- TASK OBJECTIVE
Please show every line in the entries below that includes the word "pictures".
━━ DATA FOR ANALYSIS ━━
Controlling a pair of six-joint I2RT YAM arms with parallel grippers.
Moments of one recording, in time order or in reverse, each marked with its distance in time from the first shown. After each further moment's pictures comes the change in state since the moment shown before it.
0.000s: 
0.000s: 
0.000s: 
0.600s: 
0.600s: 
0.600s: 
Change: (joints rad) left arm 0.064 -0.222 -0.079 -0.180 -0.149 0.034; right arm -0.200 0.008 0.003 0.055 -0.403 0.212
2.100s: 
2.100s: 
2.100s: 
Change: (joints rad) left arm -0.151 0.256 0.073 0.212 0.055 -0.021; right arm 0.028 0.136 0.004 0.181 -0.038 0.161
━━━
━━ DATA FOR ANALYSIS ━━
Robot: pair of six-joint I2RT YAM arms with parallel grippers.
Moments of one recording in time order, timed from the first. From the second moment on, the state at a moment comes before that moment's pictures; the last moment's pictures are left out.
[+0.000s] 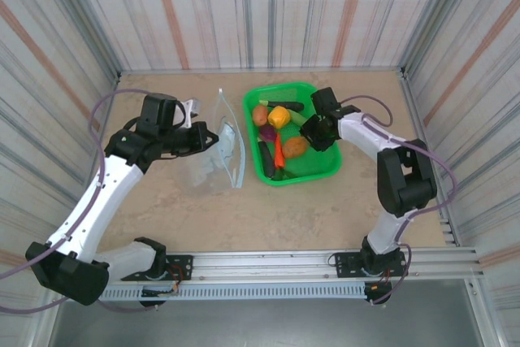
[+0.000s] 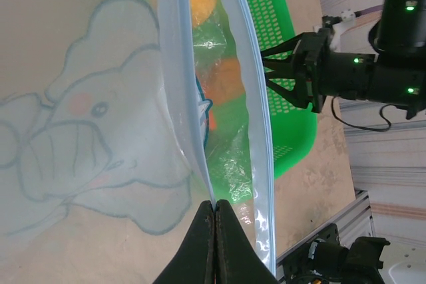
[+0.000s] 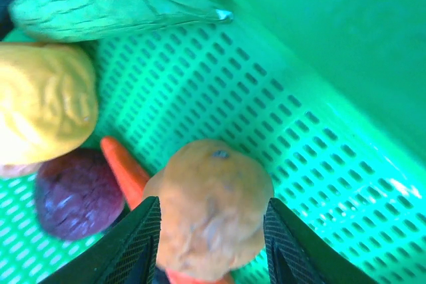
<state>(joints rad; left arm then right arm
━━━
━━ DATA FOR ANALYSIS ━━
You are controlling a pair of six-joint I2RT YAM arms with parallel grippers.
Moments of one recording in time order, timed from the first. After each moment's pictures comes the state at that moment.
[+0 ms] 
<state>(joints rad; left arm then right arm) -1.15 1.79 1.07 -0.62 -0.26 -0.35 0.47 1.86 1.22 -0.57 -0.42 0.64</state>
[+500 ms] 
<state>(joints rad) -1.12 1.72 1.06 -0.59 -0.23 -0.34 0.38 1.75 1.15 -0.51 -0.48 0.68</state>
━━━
- PROBLEM SOLUTION
Moments of one recording, in time order or in reverse, each marked with its distance in time from the first shown. After each further moment's pictures comes the change in state since the moment shown before it.
Moments of one recording in time order, timed from the first. From the second moment on, the state at a moment comes before that moment's pictures; the last moment's pictures are left out.
Moments of one recording in time order, timed from the first. After each moment's pictures comes the state at that moment.

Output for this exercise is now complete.